Among the entries below, only the lines starting at the one with "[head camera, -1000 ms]" and ending at the one with "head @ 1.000", both included, are to be printed exactly.

Material for this exercise
====

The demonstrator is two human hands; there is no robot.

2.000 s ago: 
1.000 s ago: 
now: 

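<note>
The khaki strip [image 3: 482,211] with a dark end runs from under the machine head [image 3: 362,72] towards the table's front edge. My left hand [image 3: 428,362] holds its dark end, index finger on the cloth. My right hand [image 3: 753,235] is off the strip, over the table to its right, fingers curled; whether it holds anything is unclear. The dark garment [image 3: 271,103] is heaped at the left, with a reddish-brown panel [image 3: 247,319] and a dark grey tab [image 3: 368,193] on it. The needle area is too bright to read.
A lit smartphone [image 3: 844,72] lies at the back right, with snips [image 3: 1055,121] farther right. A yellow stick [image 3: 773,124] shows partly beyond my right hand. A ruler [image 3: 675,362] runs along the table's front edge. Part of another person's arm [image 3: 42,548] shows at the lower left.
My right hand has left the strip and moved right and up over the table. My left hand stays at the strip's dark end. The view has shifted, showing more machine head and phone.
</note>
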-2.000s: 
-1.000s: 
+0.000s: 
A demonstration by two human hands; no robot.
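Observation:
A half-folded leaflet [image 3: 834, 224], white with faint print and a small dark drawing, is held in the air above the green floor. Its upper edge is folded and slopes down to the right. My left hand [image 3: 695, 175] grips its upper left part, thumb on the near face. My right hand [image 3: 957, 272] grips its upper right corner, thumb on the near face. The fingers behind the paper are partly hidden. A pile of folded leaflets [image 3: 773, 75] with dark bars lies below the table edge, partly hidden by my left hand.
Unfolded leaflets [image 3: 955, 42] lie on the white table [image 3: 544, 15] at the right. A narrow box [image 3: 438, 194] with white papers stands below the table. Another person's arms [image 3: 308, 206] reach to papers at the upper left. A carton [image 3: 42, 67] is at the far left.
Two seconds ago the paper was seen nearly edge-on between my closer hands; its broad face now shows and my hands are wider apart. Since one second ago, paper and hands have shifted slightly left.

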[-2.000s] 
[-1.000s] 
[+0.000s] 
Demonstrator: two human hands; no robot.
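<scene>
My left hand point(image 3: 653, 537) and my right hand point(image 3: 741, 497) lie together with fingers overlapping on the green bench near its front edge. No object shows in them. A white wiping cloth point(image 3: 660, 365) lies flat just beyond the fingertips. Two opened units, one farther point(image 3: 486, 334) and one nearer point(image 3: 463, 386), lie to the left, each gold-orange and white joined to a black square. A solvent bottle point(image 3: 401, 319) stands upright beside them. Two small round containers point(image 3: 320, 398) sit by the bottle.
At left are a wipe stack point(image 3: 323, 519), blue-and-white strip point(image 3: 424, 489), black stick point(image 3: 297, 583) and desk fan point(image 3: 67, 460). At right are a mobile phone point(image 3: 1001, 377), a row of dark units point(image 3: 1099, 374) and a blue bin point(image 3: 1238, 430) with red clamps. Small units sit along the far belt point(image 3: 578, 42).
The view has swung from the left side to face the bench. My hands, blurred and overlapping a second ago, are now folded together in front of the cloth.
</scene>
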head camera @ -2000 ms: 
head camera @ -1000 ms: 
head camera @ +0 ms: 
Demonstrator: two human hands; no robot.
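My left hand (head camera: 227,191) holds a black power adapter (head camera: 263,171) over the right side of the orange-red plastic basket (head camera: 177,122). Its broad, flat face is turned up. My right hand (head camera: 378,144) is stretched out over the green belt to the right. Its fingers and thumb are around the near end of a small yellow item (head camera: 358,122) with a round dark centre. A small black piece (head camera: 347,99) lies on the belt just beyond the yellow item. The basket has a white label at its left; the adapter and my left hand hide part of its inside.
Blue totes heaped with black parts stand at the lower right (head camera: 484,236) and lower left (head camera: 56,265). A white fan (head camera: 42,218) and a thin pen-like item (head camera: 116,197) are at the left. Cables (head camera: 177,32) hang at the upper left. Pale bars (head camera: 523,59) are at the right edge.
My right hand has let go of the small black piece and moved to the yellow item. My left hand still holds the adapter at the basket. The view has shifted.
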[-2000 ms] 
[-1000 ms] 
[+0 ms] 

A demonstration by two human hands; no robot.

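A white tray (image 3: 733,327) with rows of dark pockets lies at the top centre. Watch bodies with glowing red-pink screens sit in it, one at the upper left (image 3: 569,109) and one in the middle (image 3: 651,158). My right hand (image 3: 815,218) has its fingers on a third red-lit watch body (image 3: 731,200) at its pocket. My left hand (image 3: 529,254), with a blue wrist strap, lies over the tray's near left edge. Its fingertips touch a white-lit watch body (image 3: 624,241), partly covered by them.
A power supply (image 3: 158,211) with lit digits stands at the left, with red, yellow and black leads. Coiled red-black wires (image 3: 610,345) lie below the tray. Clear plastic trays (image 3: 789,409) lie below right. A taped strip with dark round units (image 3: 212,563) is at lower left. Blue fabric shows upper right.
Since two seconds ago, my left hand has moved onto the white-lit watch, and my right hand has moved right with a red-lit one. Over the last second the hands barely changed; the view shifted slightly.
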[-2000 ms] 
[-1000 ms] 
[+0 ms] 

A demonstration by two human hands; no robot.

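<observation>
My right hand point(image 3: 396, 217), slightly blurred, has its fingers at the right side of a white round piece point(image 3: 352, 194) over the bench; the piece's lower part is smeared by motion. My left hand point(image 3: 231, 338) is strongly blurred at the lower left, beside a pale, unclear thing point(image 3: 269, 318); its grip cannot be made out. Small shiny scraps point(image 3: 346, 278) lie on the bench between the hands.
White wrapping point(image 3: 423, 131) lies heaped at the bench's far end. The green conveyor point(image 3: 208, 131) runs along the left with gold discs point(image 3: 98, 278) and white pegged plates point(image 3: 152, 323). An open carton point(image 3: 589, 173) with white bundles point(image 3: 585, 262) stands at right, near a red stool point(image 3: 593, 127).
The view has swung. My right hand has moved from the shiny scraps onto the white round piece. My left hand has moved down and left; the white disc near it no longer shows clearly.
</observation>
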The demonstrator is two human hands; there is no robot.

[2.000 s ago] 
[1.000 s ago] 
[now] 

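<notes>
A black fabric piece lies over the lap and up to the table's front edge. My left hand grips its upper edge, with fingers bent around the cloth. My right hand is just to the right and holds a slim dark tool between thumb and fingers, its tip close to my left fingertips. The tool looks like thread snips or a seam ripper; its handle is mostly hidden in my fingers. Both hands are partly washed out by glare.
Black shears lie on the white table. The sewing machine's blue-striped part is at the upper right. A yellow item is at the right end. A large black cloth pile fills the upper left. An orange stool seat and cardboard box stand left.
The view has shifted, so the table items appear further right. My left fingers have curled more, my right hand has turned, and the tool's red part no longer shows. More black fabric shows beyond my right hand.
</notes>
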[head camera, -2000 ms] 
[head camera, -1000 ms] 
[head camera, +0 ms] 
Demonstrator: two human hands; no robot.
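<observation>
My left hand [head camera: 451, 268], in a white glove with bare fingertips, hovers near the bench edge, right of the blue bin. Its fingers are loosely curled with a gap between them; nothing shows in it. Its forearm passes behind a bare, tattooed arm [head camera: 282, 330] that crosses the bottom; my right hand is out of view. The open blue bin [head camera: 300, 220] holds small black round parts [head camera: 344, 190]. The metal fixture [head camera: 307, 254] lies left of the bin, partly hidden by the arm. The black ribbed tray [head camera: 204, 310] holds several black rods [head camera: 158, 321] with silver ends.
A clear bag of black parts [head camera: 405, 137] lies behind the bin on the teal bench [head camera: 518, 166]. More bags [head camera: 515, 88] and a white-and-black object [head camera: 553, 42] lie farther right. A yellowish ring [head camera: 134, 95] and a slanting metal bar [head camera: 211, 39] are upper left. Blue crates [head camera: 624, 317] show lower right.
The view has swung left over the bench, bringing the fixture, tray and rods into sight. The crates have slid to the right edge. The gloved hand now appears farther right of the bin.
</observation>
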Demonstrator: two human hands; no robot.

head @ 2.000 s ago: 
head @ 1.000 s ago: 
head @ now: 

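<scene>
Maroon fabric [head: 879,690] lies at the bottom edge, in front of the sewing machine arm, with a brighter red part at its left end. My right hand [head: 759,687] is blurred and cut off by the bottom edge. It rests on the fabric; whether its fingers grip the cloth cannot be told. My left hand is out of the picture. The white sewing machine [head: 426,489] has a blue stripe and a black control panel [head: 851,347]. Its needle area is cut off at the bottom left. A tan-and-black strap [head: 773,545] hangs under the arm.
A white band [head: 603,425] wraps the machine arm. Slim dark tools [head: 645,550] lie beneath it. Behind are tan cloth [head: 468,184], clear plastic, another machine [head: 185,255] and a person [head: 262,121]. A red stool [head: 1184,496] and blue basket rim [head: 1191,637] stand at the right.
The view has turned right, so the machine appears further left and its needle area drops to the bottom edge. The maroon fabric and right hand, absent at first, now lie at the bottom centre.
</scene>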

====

Answer space
[head camera, -1000 ms] 
[head camera, +0 ms] 
Demonstrator: two human hands; no robot.
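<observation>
My left hand [head camera: 451, 268], in a white glove with bare fingertips, hovers near the bench edge, right of the blue bin. Its fingers are loosely curled with a gap between them; nothing shows in it. Its forearm passes behind a bare, tattooed arm [head camera: 282, 330] that crosses the bottom; my right hand is out of view. The open blue bin [head camera: 300, 220] holds small black round parts [head camera: 344, 190]. The metal fixture [head camera: 307, 254] lies left of the bin, partly hidden by the arm. The black ribbed tray [head camera: 204, 310] holds several black rods [head camera: 158, 321] with silver ends.
A clear bag of black parts [head camera: 405, 137] lies behind the bin on the teal bench [head camera: 518, 166]. More bags [head camera: 515, 88] and a white-and-black object [head camera: 553, 42] lie farther right. A yellowish ring [head camera: 134, 95] and a slanting metal bar [head camera: 211, 39] are upper left. Blue crates [head camera: 624, 317] show lower right.
The view has swung left over the bench, bringing the fixture, tray and rods into sight. The crates have slid to the right edge. The gloved hand now appears farther right of the bin.
</observation>
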Demonstrator: two human hands; no robot.

head @ 2.000 s ago: 
head @ 1.000 s ago: 

No further response is needed.